It is unusual for the leader of a community action group concerned about over development and the head of a developer lobby championing high-rise apartments to agree on a planning approach for Sydney’s growth. But, amazingly, the two of us, one the president of community group Save Our Suburbs and the other the chief executive of the Urban Taskforce, do agree on how Sydney can grow without destroying the suburbs.
We are both often at Department of Planning briefings where bureaucrats assume we are on opposite sides of policy discussions but the “missing middle” code proposed by the state government a year ago has brought us together, at least in policy terms.
We are concerned about the potential for new medium-density housing to spread through the suburbs in a manner that will destroy the suburban character of houses with distinctive architecture surrounded by flowers, trees and other foliage, and have a negative impact across much of Sydney.
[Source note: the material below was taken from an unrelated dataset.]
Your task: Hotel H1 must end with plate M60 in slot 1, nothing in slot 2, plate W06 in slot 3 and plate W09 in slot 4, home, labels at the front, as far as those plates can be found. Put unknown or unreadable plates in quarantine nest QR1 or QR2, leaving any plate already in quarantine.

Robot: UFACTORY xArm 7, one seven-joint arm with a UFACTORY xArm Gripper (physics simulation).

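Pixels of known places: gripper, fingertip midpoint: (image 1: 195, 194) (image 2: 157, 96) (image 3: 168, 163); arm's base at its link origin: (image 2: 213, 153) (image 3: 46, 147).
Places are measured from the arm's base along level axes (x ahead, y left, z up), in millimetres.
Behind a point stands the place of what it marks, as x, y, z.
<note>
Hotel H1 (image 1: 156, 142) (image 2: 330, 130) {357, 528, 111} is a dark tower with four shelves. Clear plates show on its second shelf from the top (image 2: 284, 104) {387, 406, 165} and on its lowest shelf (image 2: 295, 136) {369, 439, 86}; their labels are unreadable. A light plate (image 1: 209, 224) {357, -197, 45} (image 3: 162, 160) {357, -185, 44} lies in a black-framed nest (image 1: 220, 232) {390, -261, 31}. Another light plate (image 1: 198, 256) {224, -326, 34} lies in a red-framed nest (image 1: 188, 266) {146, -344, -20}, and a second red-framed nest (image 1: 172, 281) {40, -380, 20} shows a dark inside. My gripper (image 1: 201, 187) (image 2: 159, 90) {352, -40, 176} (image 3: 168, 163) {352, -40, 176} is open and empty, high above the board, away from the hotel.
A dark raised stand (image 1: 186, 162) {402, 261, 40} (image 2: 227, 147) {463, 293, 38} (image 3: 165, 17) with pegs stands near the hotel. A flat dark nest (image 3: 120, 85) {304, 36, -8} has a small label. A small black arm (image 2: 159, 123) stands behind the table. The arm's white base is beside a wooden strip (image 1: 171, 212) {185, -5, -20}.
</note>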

Many councils are fighting the medium-density code, their main concern being that residents do not want widespread change to the character of their suburbs. The government has allowed 50 councils to postpone the adoption of the code, but that period of grace expires in just over three weeks, on July 1. That deadline will become a flashpoint. Councils need more time, but will they get the extension they are requesting?
We accept that small areas of medium-density could be built in council-initiated, appropriately zoned areas, but the rest of the suburbs must be protected.
We believe that carefully planned high-rise housing in limited locations in town centres and around railway stations is a better option than widespread medium density to accommodate part of Sydney’s growth. This type of housing in apartments has become a preferred way of living for demographic groups who want a more urban lifestyle and to use public transport, including metro rail, to get to work.
Importantly, the NSW government must continue its rollout of turn-up-and-go metro rail lines that connect town centres across Sydney.
But more housing must be encouraged on the fringes of Sydney and along corridors outside Greater Sydney. A very fast train connection between Sydney and Canberra would open up peripheral housing development options along its route, particularly around the Southern Highlands at Bowral and around Goulburn. In a similar manner, a very fast train along the east coast connecting Sydney, Wollongong and Newcastle would open up even more desirable peripheral housing options.
We are concerned the NSW government seems to prefer a medium-density approach of low-rise but bulky, multi-dwelling housing inserted extensively into existing suburbs. From a development perspective the feasibility of these housing types is dubious and from a local character perspective the intrusions of bulky buildings with increased density of parking will destroy the suburbs that Sydneysiders so love.
From a macro planning perspective it seems preferable to limit the change of local character to small areas in town centres and around railway stations with high-rise buildings rather than spread changes across much of suburban Sydney.
Another area we agree on is that planning policies for land use on the periphery are far too restrictive and manipulate the market. In a number of large, prosperous American cities such as Houston and Dallas-Fort Worth there are no restrictive land use policies. We understand that developers can propose developments of the housing types people want in suitable locations, often on the periphery, and create neighbourhoods with amenities that attract buyers. The result is that housing cost is about a third of that in Sydney and journey-to-work times and congestion levels are far lower.
One of us wants to protect the suburbs of Sydney and accepts peripheral development and high-rise in limited locations in town centres and around railway stations. The other champions the swing to a more co-operative lifestyle in high-rise or medium-rise apartments where amenities and transport options are shared but with easy access.
What we are both very concerned about is the widespread proliferation of medium-density, low-rise dwellings across the suburbs that will generate more car congestion and will forever change the local character of our detached house suburbs.
Tony Recsei is the president of Save Our Suburbs and Chris Johnson is the chief executive of the Urban Taskforce.